State Machine Registers
Tip: | Provide a register that shows the current state of each state machine. |
As a general rule, firmware does not need to know the current state of a state machine in an FPGA. However, knowing the state can prove useful under certain circumstances. For example, one particular device my project team was testing did not respond to aborts issued by the firmware. Lacking tools to determine the state of the device, we had to resort to reviewing the Verilog code and making educated guesses about where the device might be stuck. We eventually determined that a state machine was hung up waiting for an external interrupt without also checking for the abort bit.
In this situation, if we had had a register showing the current state of that state machine, we could have discovered much sooner that the device was stuck waiting for an external interrupt that was never going to occur. Faster diagnosis of the problem would have let us start working on a resolution sooner.

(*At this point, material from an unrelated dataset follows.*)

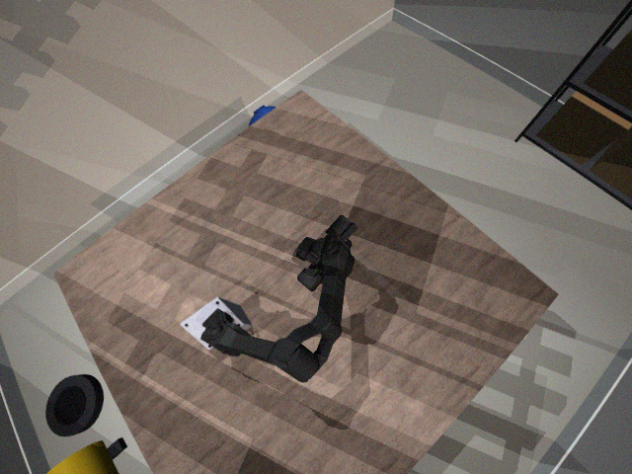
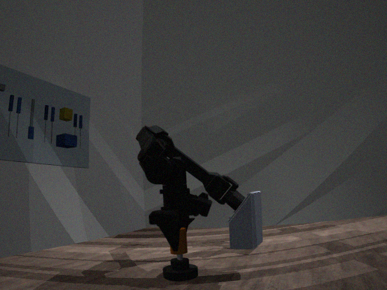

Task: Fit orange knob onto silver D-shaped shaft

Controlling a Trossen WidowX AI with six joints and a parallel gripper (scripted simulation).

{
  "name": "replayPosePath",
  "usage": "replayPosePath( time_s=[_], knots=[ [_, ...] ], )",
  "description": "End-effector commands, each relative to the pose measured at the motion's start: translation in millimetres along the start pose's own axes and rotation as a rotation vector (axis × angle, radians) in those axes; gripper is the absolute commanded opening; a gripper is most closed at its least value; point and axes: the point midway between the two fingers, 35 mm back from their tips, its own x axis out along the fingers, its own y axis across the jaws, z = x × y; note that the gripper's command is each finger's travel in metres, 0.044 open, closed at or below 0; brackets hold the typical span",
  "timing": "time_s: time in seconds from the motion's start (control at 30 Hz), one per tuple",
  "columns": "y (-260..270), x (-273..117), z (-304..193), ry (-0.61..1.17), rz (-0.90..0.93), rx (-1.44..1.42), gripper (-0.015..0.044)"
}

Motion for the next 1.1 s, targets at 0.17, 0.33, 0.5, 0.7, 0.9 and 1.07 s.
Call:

The range of states for a typical state machine can be represented with only a few bits, so a single 32-bit register can track multiple state machines in an FPGA block.

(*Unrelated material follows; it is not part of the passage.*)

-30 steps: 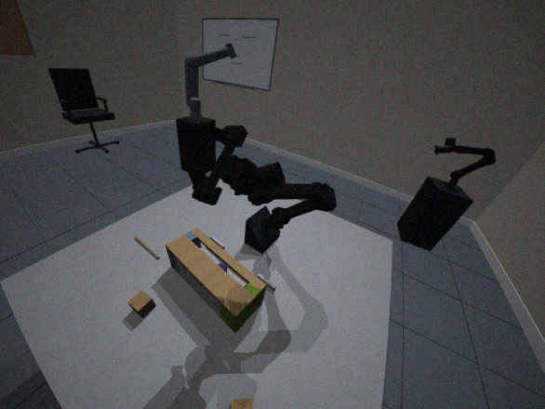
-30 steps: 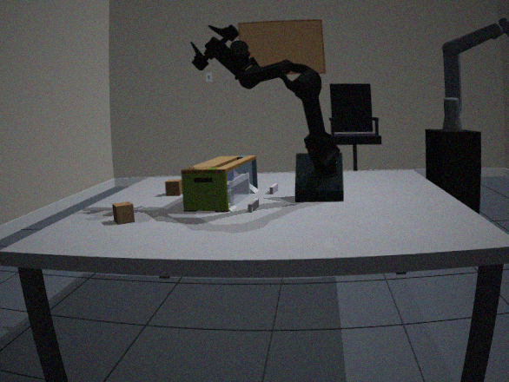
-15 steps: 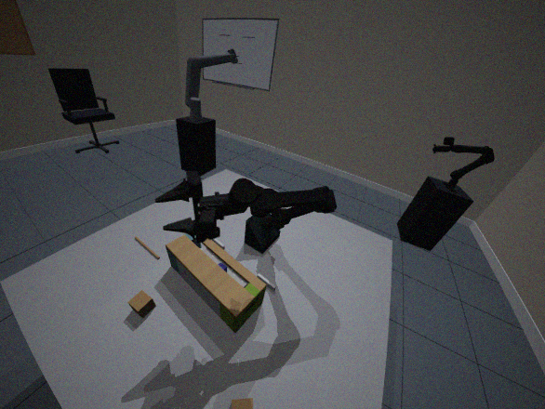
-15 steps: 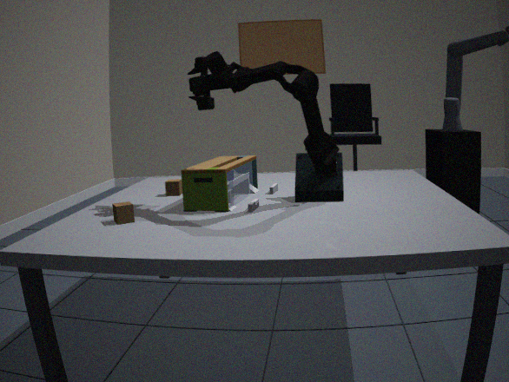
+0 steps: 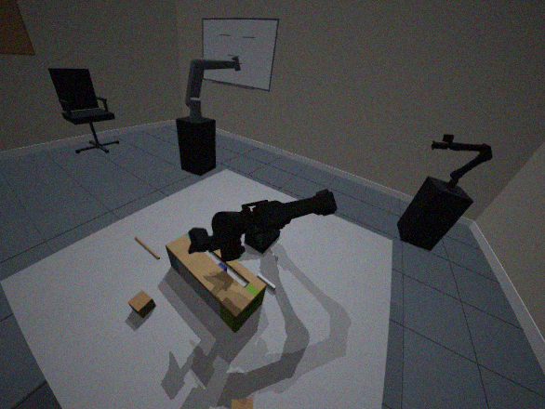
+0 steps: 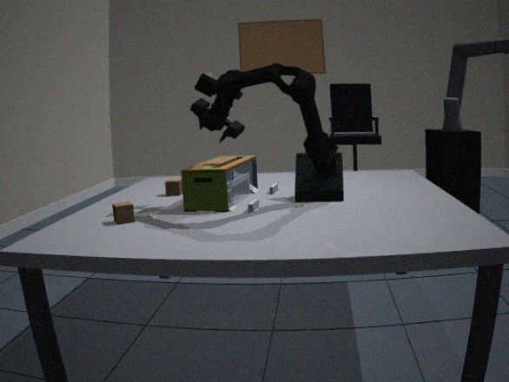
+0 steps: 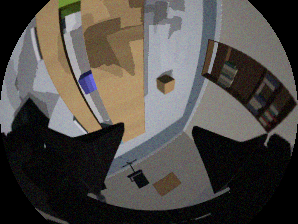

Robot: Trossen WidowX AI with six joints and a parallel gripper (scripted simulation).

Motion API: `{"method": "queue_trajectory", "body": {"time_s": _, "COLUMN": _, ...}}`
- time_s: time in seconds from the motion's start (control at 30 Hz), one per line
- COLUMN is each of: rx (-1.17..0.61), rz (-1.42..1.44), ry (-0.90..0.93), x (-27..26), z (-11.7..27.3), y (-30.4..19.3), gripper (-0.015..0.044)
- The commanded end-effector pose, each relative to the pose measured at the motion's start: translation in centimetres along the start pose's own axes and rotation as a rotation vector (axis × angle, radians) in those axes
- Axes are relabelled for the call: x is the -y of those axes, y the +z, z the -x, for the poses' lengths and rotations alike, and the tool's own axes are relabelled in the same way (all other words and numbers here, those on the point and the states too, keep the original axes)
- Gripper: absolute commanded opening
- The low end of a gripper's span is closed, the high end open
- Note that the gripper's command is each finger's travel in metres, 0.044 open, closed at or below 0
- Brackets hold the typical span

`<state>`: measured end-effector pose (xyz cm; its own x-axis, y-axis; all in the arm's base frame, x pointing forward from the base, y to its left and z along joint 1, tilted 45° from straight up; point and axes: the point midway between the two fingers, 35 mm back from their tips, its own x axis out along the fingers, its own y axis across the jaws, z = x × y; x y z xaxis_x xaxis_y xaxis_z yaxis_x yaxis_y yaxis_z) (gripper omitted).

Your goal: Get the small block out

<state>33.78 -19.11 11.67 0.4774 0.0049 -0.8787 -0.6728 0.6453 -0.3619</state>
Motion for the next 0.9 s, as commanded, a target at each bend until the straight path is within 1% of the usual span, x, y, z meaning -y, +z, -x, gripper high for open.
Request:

MSB | State Machine Register | LSB | ||||||||||||||||
Bits | ... | 16 | 15 | 14 | 13 | 12 | 11 | 10 | 9 | 8 | 7 | 6 | 5 | 4 | 3 | 2 | 1 | 0 |
R/W | ... | - | Z | Z | Z | Z | - | - | - | Y | Y | Y | Y | Y | - | X | X | X |
X = Current state of X state machine |
Y = Current state of Y state machine |
Z = Current state of Z state machine |
Figure 1. Register for three state machines
Figure 1 shows how three state machines can be represented in one register. In this example, the X state machine has three bits, the Y has five bits, and the Z has four. Note that the state bits for each state machine are nibble-aligned. This makes it much easier to read the hex value and get the current state for each state machine without any mental bit shifting.

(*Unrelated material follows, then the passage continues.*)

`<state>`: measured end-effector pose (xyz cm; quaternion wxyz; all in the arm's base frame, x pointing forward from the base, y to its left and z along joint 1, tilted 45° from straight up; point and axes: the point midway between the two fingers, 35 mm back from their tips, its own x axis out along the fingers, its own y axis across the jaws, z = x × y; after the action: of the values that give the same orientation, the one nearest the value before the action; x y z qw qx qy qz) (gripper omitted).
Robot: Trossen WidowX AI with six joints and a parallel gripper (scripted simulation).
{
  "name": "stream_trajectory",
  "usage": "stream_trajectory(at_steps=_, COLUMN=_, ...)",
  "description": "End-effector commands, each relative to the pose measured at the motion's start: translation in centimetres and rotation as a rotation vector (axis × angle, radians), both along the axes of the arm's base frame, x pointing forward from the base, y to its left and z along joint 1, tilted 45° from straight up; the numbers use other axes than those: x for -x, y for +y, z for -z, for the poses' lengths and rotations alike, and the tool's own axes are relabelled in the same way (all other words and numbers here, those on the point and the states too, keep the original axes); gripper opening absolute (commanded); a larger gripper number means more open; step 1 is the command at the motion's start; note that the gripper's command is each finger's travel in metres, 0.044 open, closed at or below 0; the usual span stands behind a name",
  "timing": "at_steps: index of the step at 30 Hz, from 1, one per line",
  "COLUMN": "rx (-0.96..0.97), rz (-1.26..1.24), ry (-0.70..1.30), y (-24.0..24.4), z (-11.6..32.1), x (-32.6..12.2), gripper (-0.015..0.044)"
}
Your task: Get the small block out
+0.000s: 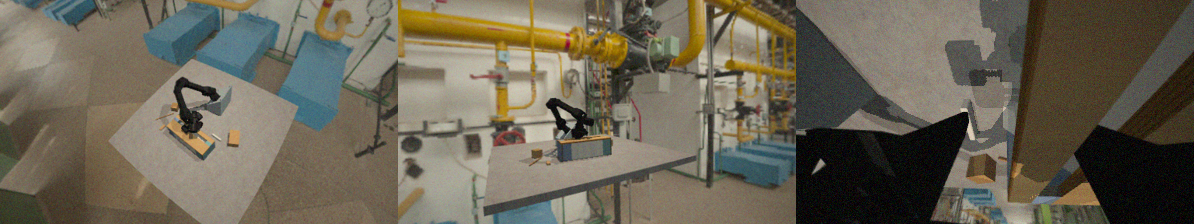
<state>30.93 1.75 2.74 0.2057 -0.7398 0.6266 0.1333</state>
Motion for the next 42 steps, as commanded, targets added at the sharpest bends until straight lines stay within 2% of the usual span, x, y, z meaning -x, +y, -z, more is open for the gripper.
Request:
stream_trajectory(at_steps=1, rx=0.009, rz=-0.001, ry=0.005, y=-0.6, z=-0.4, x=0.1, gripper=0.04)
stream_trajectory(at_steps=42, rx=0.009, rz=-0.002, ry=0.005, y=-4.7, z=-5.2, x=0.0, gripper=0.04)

As a further enhancement, an FPGA block could maintain a buffer of the last few machine states so that firmware could determine the path that led to the current state. Rather than filling up a buffer when the state machine is spinning in the same state, a counter could keep track of the number of clock cycles elapsed while in each state. With this additional detail, firmware could retrieve a trace that looks something like this:
State | Count |
1 | 1 |
2 | 1 |
3 | 104 |
5 | 1 |
8 | 23 |
Table 1. Sample state machine trace
Event Counters
Tip: | Provide firmware-readable and resettable event counters to track the occurrences of key events in the hardware. |
For troubleshooting purposes, firmware sometimes needs to peek under the hood of an FPGA to monitor internal events. For example, a laser printer generates a horizontal sync pulse to set the size of the paper to be printed. When the printer is operating properly, firmware has no need to know how many pulses occurred. But if something is wrong, there may be useful information gleaned from knowing how many pulses were generated. Maybe only enough pulses for a Letter-size sheet of paper get generated when you are trying to print on a Legal-size sheet. In this case, having a pulse counter on the signal that firmware can read and reset would help solve that problem.
Providing registers to track the occurrence of particular internal events on a chip can answer crucial questions during troubleshooting such as "Did the event occur?" and "How many times did it occur?" Each counter should allow firmware to reset it before the designated operation starts and subsequently read that register to determine if and how many times the event of interest occurred.